What you will do: Set down every record below exactly as it stands, with the pictures omitted.

Data records:
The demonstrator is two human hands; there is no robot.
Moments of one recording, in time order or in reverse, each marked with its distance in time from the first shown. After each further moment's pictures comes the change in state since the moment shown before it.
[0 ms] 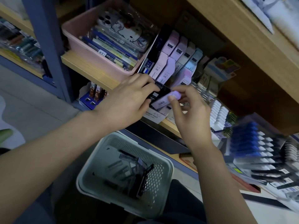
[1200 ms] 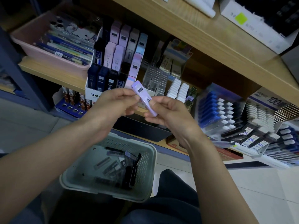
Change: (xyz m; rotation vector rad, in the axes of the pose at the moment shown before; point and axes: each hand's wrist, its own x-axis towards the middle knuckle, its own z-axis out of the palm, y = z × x) left_hand 0.000 0.104 0.008 -1.181 -0.065 -0.790; right_hand -0.049 0.006 -0.066 0.852 -0.254 0.699
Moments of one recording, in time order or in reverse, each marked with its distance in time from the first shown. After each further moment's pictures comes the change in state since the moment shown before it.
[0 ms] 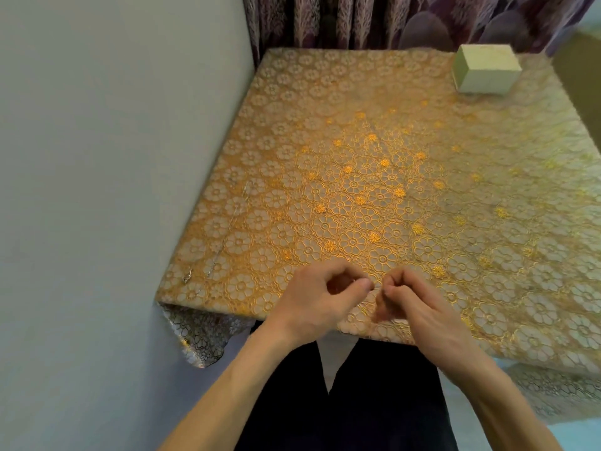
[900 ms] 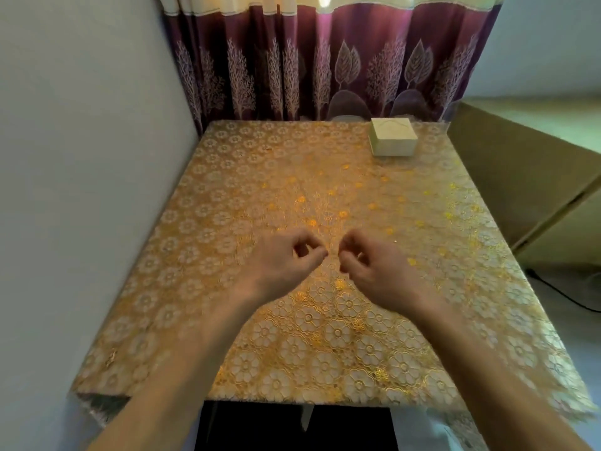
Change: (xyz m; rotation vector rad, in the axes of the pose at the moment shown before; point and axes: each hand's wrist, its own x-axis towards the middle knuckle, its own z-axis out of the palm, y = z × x) left_hand 0.124 0.087 -0.003 0.409 0.057 0.164; right_hand 0.074 -0.077 -0.104 -0.593 0.109 -0.314
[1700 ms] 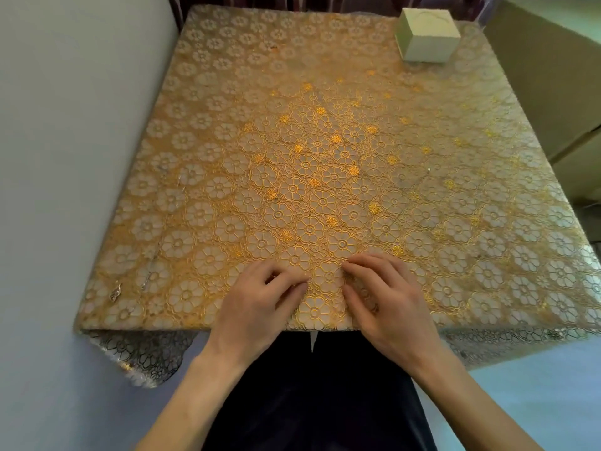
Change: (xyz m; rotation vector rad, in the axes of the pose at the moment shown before) left_hand -0.148 -0.119 0.054 0.176 0.212 0.184; right_hand -0.103 0.045 0.143 -0.351 0.259 -0.144
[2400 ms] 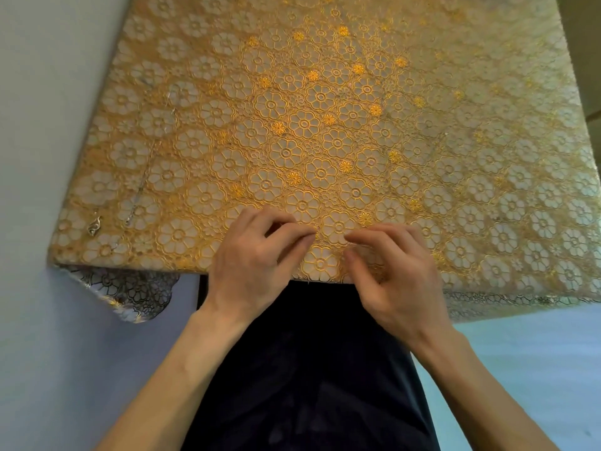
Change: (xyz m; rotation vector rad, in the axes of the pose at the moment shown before) left_hand -0.010 -0.001 0.007 0.011 0.111 -0.050; right_hand -0.007 -0.027 -0.003 0.070 0.013 0.060
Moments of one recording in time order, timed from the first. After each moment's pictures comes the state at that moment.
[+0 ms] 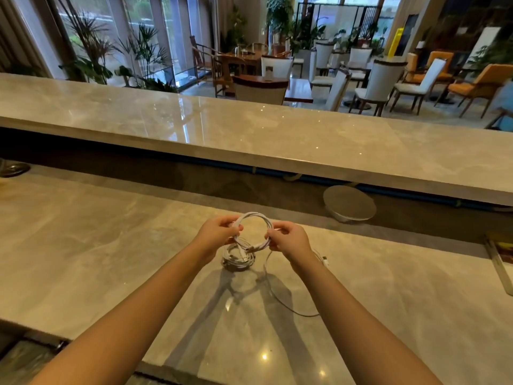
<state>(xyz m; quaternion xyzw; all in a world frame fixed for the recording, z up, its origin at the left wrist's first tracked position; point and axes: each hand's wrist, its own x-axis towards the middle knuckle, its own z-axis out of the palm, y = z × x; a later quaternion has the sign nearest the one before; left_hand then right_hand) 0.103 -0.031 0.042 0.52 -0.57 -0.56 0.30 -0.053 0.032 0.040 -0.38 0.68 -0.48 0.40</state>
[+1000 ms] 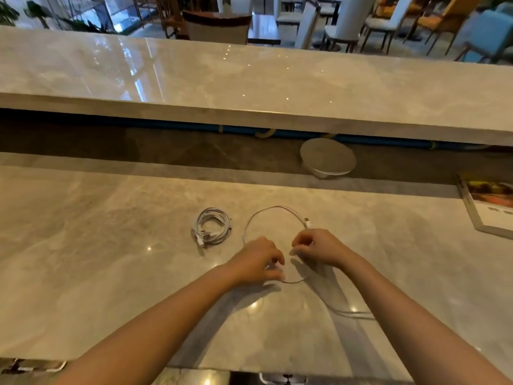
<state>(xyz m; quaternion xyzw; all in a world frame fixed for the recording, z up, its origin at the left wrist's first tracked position) 0.028 0.016 -0.052 0.21 -0.95 -0.25 -0.02 -0.161 0.085 -0.037 -0.55 0.74 -0.14 0.35</state>
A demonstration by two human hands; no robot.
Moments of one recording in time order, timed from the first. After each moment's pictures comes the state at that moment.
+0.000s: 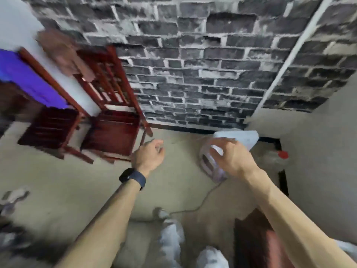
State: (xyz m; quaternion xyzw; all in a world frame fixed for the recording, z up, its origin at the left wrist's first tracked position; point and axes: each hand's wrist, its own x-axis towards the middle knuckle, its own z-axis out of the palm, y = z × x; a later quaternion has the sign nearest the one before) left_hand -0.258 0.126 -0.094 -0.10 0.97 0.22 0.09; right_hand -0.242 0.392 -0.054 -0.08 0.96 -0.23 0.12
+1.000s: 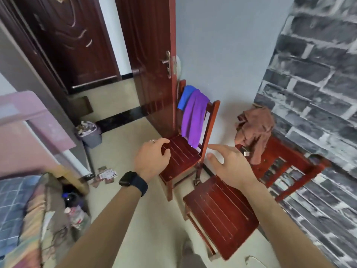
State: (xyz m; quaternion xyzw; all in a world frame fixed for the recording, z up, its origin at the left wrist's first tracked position) left_hand -0.344 -0.500 0.023 -0.37 0.90 0.19 -0.14; right_hand -0.499 -0.303 0.032 -0.44 0.85 -0.29 0.07
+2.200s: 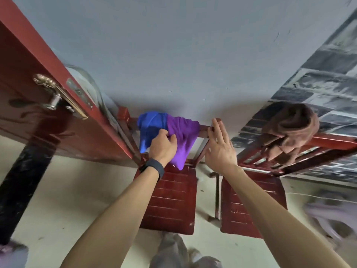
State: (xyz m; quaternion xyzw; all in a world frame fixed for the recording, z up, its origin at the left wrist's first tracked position) left_hand -0.815 -0.869 -0.112 -0.18 0.89 0.41 0.10; right_hand -0.795 -0.670 -0.133 -0.05 0.99 -0.10 0.02
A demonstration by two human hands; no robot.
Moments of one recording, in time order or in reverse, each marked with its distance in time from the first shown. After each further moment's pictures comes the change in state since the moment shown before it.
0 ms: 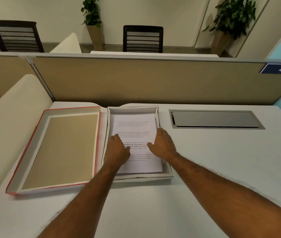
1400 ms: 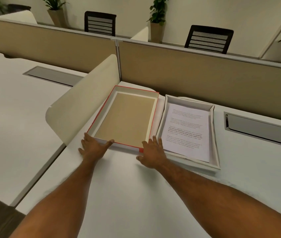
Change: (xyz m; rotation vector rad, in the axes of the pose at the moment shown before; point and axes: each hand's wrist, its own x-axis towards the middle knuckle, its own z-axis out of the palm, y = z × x) left_hand -0.118 -0.240 -0.131 -0.107 0.315 -0.626; right_hand -0.115 -0.151 0.139 -0.357 -0.301 -0.467
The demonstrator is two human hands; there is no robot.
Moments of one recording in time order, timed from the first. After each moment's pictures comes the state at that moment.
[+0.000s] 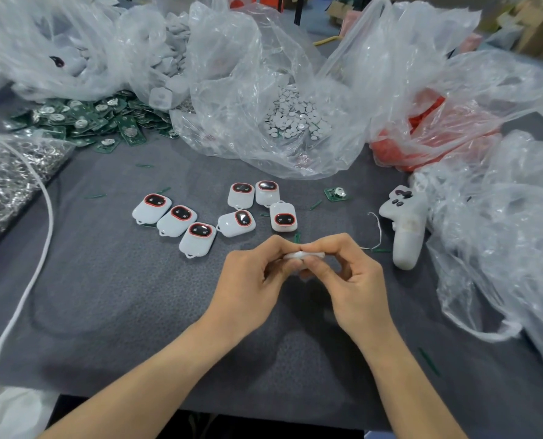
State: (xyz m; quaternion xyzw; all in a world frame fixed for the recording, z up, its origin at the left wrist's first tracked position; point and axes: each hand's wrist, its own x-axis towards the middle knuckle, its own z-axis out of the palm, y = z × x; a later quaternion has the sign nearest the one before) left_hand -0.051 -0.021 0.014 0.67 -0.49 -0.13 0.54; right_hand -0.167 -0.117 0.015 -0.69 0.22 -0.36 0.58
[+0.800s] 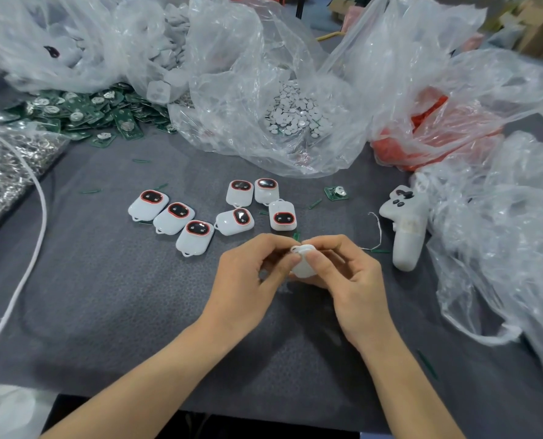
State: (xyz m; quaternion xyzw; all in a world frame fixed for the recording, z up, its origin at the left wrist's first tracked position) left_hand -0.054 -0.021 0.017 0.68 -0.47 -0.12 0.56; right_hand -0.169 -0.117 0.019 -0.63 0.22 -0.33 0.66
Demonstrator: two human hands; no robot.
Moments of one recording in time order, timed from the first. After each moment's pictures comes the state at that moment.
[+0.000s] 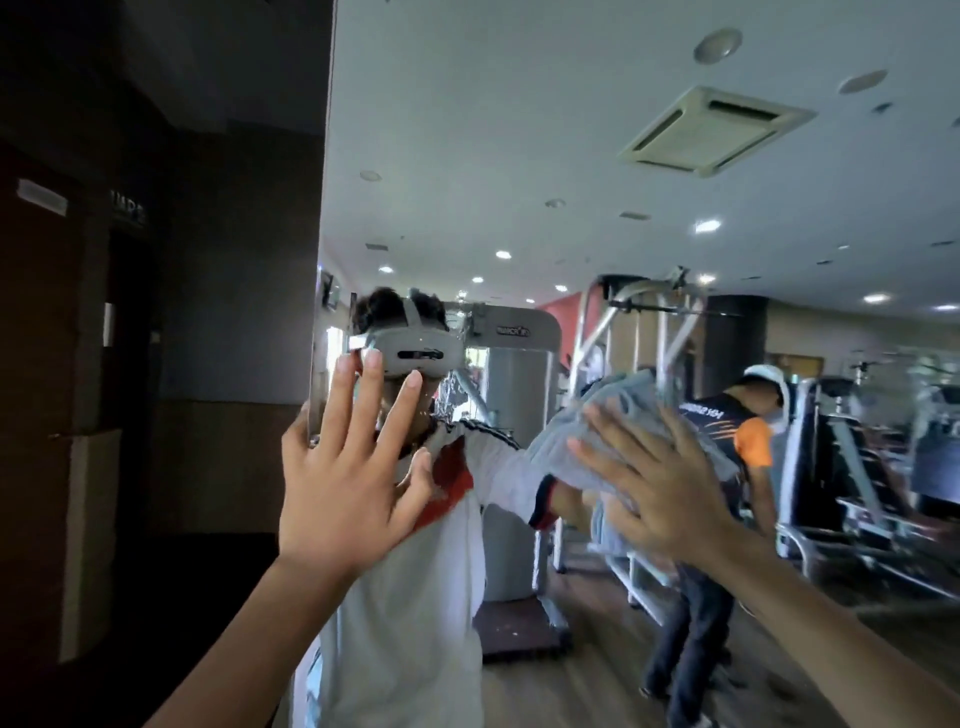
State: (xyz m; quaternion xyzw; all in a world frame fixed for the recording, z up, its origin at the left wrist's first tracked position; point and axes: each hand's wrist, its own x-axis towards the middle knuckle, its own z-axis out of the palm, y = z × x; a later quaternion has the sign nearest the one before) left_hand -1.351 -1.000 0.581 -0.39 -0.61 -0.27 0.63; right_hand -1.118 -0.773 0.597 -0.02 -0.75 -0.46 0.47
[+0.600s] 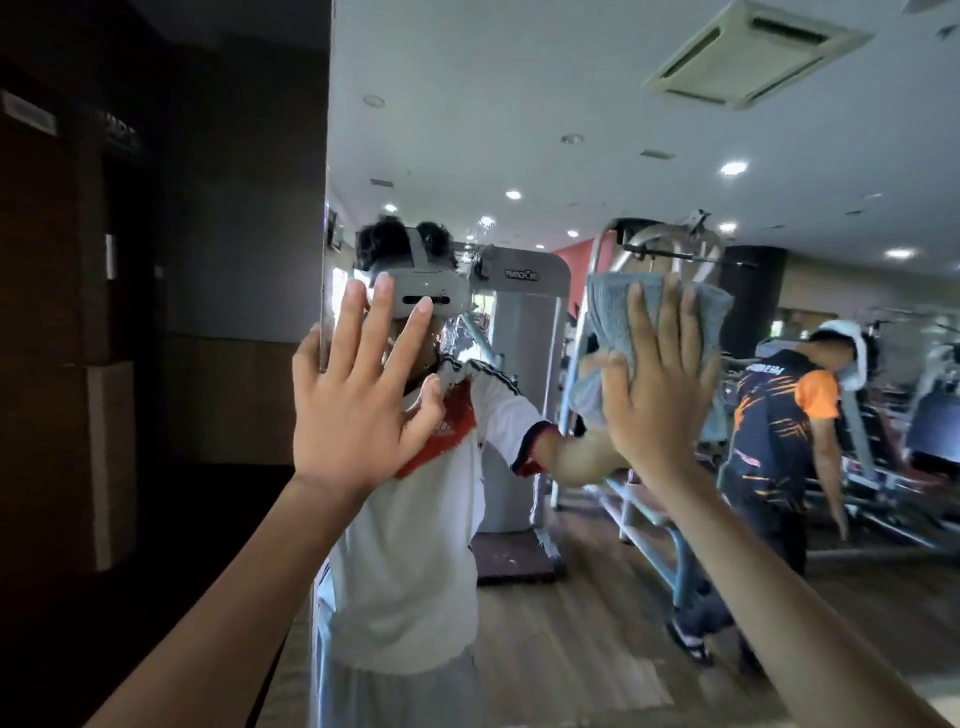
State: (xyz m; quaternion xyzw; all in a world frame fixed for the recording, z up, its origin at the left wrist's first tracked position) left_hand -1.353 -0.997 0.569 -0.38 -0.62 -0.27 0.63; right_hand -1.156 -0.802 0.599 -0.24 -0.67 -0.23 0.66
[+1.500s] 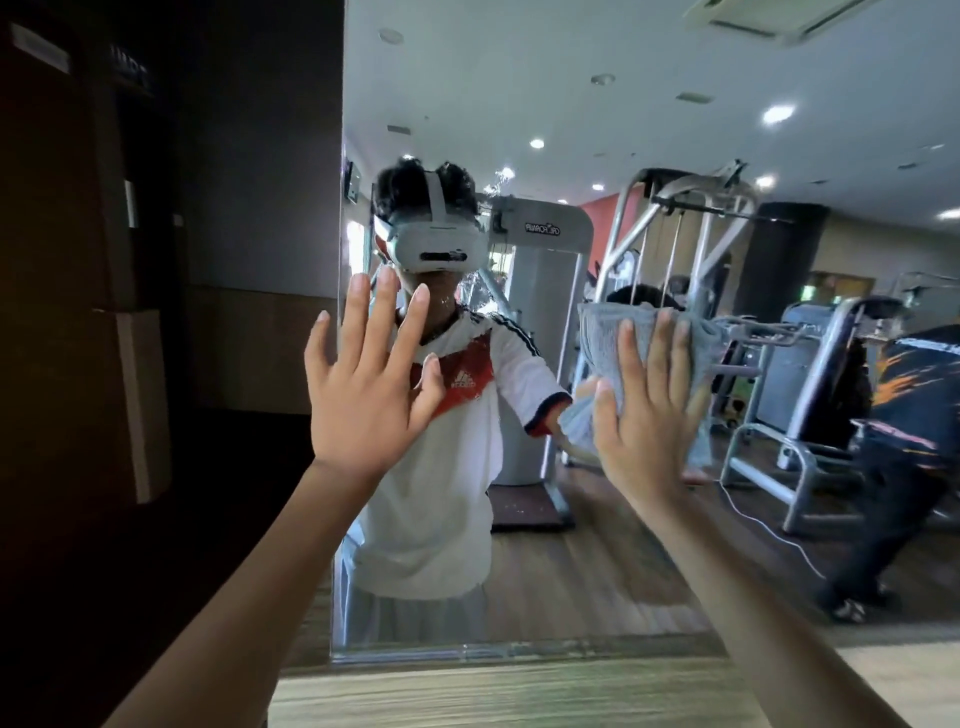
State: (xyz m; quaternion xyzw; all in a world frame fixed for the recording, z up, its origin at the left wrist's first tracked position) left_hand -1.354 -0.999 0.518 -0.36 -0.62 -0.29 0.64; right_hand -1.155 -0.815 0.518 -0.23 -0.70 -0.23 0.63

Solution to this exercise:
The demonstrator is two human hands; there is no robot.
Moments of one recording, in time order or in reverse, each marked with its distance in time from the first shown. After each further moment's pictures comes the change in state since the moment shown before it.
[0 ms] 
[1200 ms] 
Change: (xyz m; rotation vector rad, in the axes of the pose at the moment shown before; point and axes: each hand's wrist, its own x-axis towards the middle knuckle, its own z-axis out of the palm, y = z × x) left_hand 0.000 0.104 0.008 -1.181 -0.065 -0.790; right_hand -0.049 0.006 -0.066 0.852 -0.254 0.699
Moments of one recording, in time order or in reverse, each marked with its distance in time from the first shown. After each further moment's pictures comes the change in state since the moment shown before it.
[0 ms] 
[900 ms] 
Change: (xyz m; rotation vector rad, in the axes of the pose at the moment shown before; point and axes: each hand's wrist, its own x-axis towards the middle knuckle, its own z-axis out of the palm, y = z × x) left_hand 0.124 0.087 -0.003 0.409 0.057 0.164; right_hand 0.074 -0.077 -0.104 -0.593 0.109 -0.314
[1700 ms] 
Change: (xyz m; rotation vector rad, in the axes of the pose at the moment shown before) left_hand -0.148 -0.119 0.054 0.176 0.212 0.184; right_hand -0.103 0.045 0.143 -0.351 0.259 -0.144
[2400 ms] 
Change: (xyz m; rotation vector rad, in the axes of the pose at the moment shown before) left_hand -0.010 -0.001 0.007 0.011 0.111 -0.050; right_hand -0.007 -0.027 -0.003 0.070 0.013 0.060
Moments of one recording in time order, timed from the first. After each moment's pictures comes the state at that moment.
[+0 ms] 
<state>(xyz m; quaternion xyzw; all in a world frame fixed for the recording, z up, its origin at the left wrist's first tracked position; point and axes: each hand's wrist, its own x-axis towards the middle knuckle, its own z-axis out of the palm, y = z × x; a later quaternion has the sign nearest the one before; left_hand then right_hand) 0.103 -0.031 0.042 0.52 -0.57 -0.56 0.30 -0.053 0.032 0.040 -0.38 0.68 -0.48 0.40</state>
[+1000 ms] 
<state>(xyz m; quaternion xyzw; all in a world frame fixed for the recording, z up, its origin at the left wrist's first tracked position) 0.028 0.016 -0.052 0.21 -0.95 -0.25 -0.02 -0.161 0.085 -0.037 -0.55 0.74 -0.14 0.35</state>
A demonstration by two human hands; no robot.
Moments of one recording in time order, timed from the first. After each moment's pictures comes the state at that moment.
+0.000s: 
State: (xyz m; quaternion xyzw; all in a world frame fixed for the recording, z up, its origin at the left wrist's first tracked position; point and axes: each hand's wrist, its own x-axis towards the middle knuckle, its own z-axis out of the palm, y = z × x; a later quaternion has the sign nearest the one before) left_hand -0.258 0.126 -0.094 -0.10 0.97 0.22 0.09; right_hand -0.242 0.392 -0.054 -0.08 0.96 -0.23 0.12
+1.000s: 
State: (xyz m; quaternion xyzw; all in a world frame fixed for the recording, z up, its origin at the left wrist's first tracked position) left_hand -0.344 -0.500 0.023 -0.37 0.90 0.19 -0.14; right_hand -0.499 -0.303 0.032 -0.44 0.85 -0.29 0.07
+2.200s: 
State: (xyz m; quaternion xyzw; all in a world frame fixed for the recording, z up, its origin at the left wrist's first tracked position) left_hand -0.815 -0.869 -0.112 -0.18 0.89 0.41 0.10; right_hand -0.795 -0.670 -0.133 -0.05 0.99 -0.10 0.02
A demonstration by two human hands; no robot.
Moments of one recording, in time order or in reverse, each marked with its distance in time from the first shown. After each further moment's pictures comes the change in state since the moment shown before it.
0 ms: 
1400 ms: 
Change: (xyz m; rotation vector rad, in the axes of the pose at the moment shown before; point and axes: each hand's wrist, its own x-axis towards the middle knuckle, its own z-axis out of the palm, y = z × x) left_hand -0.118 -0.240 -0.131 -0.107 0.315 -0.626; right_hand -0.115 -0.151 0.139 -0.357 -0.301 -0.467
The demonstrator is two human hands; there is no robot.
Moments of one recording in time order, timed from the first. After each moment's pictures comes the state at that moment.
[+0.000s] 
State: (xyz m; quaternion xyzw; all in a world frame fixed for the recording, z up, its origin at the left wrist's first tracked position; point and axes: each hand's wrist, its own x-axis towards the middle knuckle, its own z-axis out of the palm, y = z × x; a later quaternion has the sign nearest the one before) left_hand -0.051 -0.021 0.014 0.67 -0.49 -0.13 0.54; right_hand -0.167 -0.117 0.015 -0.69 0.22 -0.36 0.58
[+0.800s] 
State: (xyz m; quaternion xyzw; all in a world frame fixed for the recording, z up, its origin at the left wrist's first tracked position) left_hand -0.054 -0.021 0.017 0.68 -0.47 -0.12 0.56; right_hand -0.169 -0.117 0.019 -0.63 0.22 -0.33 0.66
Demonstrator: two human hands; no robot.
Moments of one recording in time order, timed from the first. After each moment's pictures comes the state at that moment.
[+0.000s] 
State: (xyz m; quaternion xyzw; all in a world frame fixed for the recording, z up, its origin at the left wrist's first tracked position; point and axes: each hand's wrist, its own x-axis towards the middle knuckle, its own z-axis out of the palm, y = z × x; a later quaternion has the sign nearest the one before) left_hand -1.351 -1.000 0.581 -0.39 -0.61 -0.27 0.63; right_hand -1.118 -0.773 0.597 -0.02 -0.75 -0.46 0.47
[+0.600s] 
State: (xyz m; quaternion xyzw; all in a world frame fixed for the recording, z up, its origin at the left wrist's first tracked position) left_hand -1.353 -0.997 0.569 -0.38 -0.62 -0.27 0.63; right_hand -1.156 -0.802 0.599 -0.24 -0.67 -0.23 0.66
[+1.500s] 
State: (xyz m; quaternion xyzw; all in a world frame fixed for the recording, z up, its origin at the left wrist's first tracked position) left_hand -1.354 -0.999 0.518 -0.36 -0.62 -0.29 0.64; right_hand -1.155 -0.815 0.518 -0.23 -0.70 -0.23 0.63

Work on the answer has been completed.